Introduction Fast Fourier Transform (FFT) processors are key building blocks in multi-user mobile telecommunication transceivers, where optimum hardware performance in terms of power, area, and speed is of prime importance. Butterfly circuits are one of the building blocks in these processors. The complexity of a butterfly circuit depends on the radix of the FFT processor. A Radix-4 butterfly is more attractive than radix-2 and radix-8 because it requires fewer multiplication operations for the FFT processor which reduces the complexity of computation.
The 8-bit radix-4 butterfly is a fundamental component employed in radix-4 Fast Fourier Transform (FFT) algorithms for the purpose of calculating the FFT of an 8-bit data sequence. The radix-4 butterfly algorithm executes a precise sequence of mathematical computations on the given input data and twiddle factors in order to produce two complex output points. Every individual point is composed of an 8-bit component representing the real part and an 8-bit component representing the imaginary part. The radix-4 operates with 4 inputs and computes 1 output at the same time.
Fig.1 R4 Butterfly Block Diagram
Figure 1 shows the top layer of block diagram radix-4 butterfly where there are 4 inputs and 1 output is produced for both real and imaginary. The design of the block diagram is due to the complex numbers used which are real and imaginary numbers. While the control signals ( C1, C2, C3) in the bottom of figure 1 are used to select the appropriate data based on the value of mt and control the operation of the butterfly for addition, subtraction and swapping.
Fig.2 R4 Butterfly Circuit Diagram
Figure 2 shows the intermediate layer of the block diagram radix-4 butterfly. It consists of 6 full adder-subtractors and a XOR gate, and they are controlled by 3 complex adder-subtractors namely C1, C2 and C3. The inputs to the butterfly are 4 pairs of complex numbers namely xr0, xi0, xr1, xi1, xr2, xi2, xr3, xi3 at a time. The output is only a pair of complex numbers namely Xro and Xio.
Hence, the butterflies are employed in a pipelined fashion to enhance data processing efficiency and facilitate the computation of the final Fast Fourier Transform (FFT) output. The radix-4 Fast Fourier Transform (FFT) algorithm, employing the specified butterflies, offers enhanced computational efficiency for data sizes that are exponential powers of 4. The FFT pipeline is used in the MulticarrierCode Division Multiple Access (MCCDMA) receiver which is widely used in digital communication.
Specifications | Number |
---|---|
Inputs | 35 |
Outputs | 8 |
Estimate Core Area (mm^2) | 0.035308 |
Outcome: A well-documented and comprehensive design of the 8-bit radix-4butterfly circuit, including a detailed schematic that outlines the logic and arithmetic operations, a carefully crafted layout design depicting the physical arrangement of components on the integrated circuit (IC) chip, and thorough simulation and verification results confirming the circuit's accuracy and functionality. The design documentation will serve as a reference for further stages, ensuring a solid foundation for the subsequent fabrication and testing processes.

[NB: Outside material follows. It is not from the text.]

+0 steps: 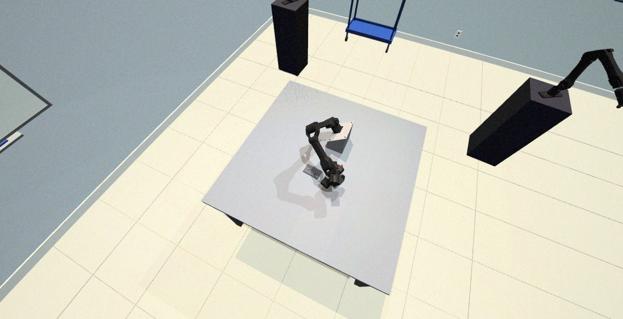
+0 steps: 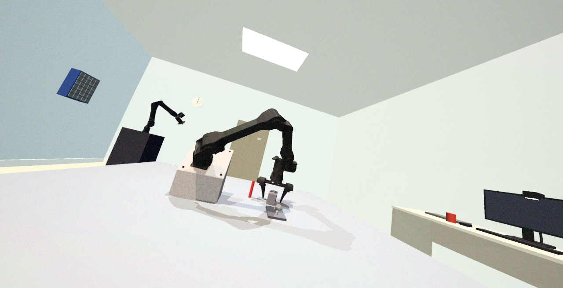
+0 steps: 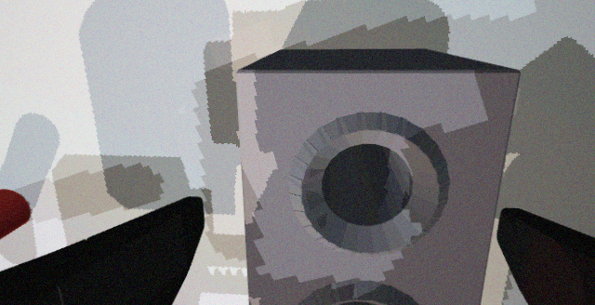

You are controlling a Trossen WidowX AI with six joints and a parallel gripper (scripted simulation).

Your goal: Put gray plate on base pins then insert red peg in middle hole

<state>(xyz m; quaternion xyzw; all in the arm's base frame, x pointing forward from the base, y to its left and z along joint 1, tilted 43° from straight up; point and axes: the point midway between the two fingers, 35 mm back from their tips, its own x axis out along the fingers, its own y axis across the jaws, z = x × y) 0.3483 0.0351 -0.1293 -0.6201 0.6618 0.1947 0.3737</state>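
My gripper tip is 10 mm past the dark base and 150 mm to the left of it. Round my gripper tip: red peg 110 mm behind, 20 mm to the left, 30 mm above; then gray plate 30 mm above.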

Outcome: Successful physical fabrication of the 8-bit radix-4 butterfly circuit on a silicon wafer using advanced semiconductor manufacturing processes. The outcome will involve the precise realisation of the designed layout on the IC chip. After fabrication, the wafer will undergo comprehensive testing, including electrical checks, to ensure that the individual circuits meet the required quality and functionality standards. Following successful wafer testing, the fabricated ICs will be packaged to protect them and enable their integration into electronic systems, making them ready for testing and validation.

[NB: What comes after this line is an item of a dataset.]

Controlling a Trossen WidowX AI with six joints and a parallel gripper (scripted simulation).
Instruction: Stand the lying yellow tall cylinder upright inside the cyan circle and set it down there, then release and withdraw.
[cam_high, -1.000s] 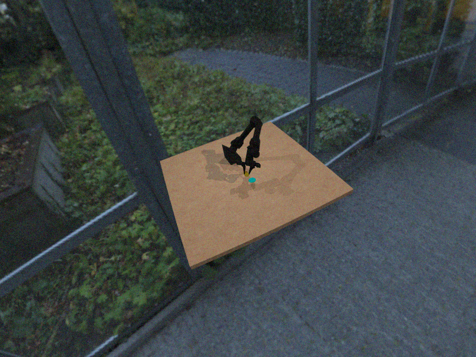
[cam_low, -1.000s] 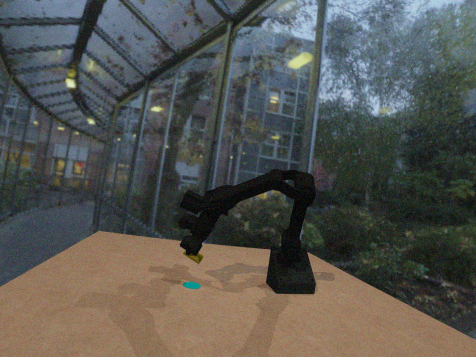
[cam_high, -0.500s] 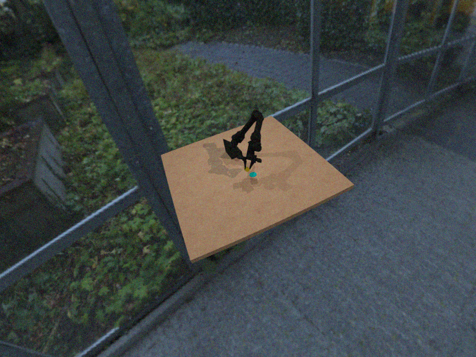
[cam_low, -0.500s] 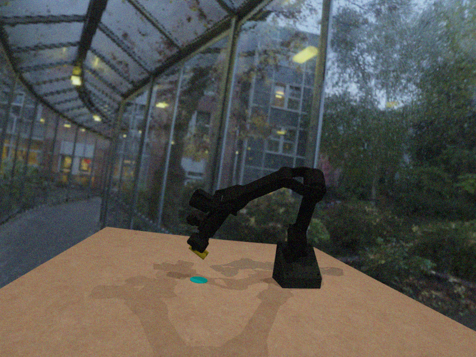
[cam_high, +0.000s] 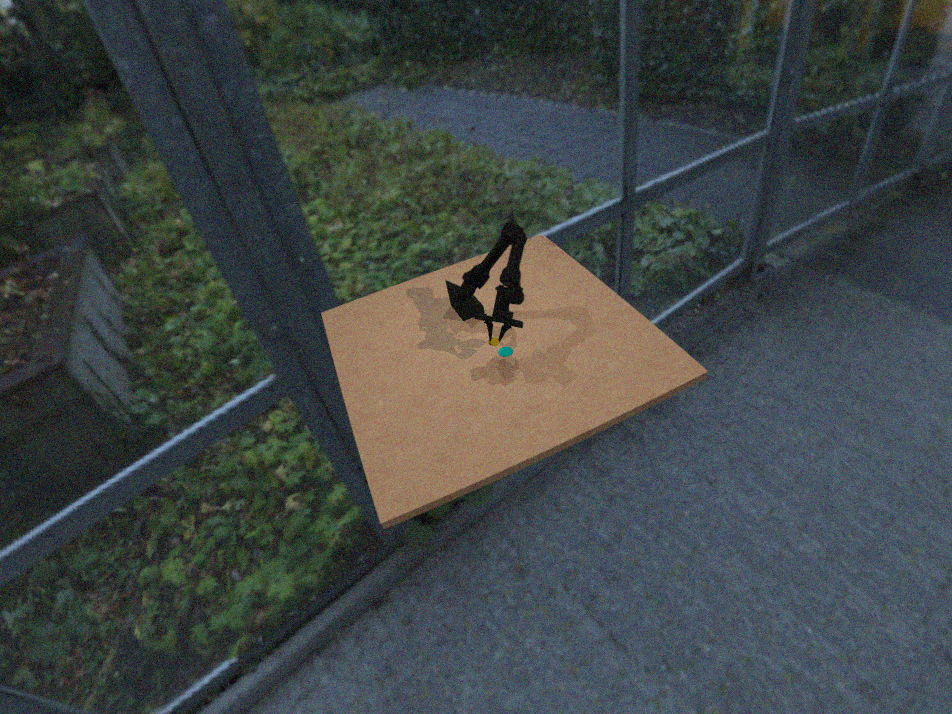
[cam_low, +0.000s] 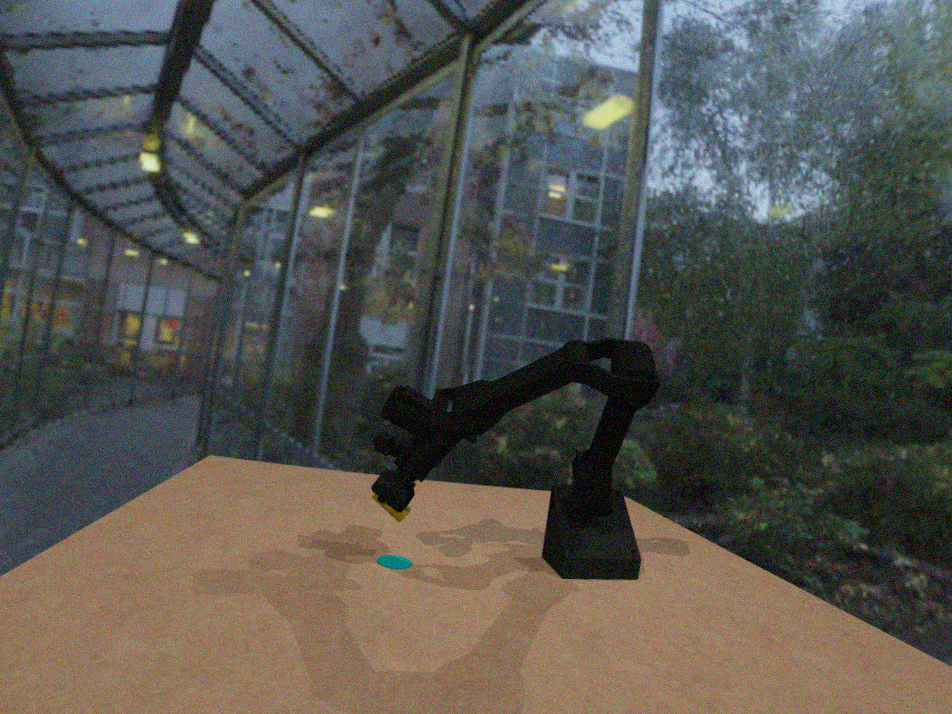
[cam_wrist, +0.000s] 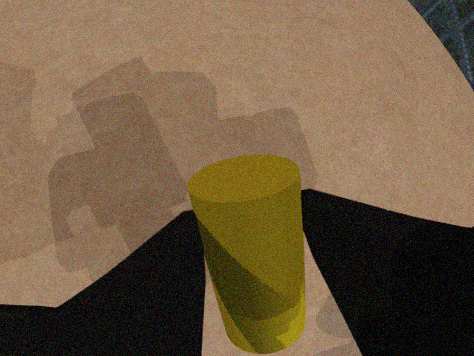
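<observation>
Now: the cyan circle 20 mm behind my gripper tip, 60 mm to the left of it and 100 mm below it. Also, from my gripper tip: yellow tall cylinder 20 mm behind, 10 mm below.
</observation>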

Outcome: Thorough verification and testing of the functionality of the fabricated 8-bit radix-4 butterfly circuit. This will involve subjecting the circuit to various test vectors and scenarios to confirm that it produces the expected output for different input data. Additionally, the circuit's performance will be evaluated, including assessments of its processing speed, accuracy, and power consumption, to ensure it meets the desired specifications. The circuit's performance will be cross-checked against the initial design goals and simulation results, making certain that the fabricated circuit aligns with the intended functionality and design requirements. The successful testing and validation of the circuit will establish its readiness for integration into a larger Fast Fourier Transform (FFT) processor, enabling efficient signal processing applications.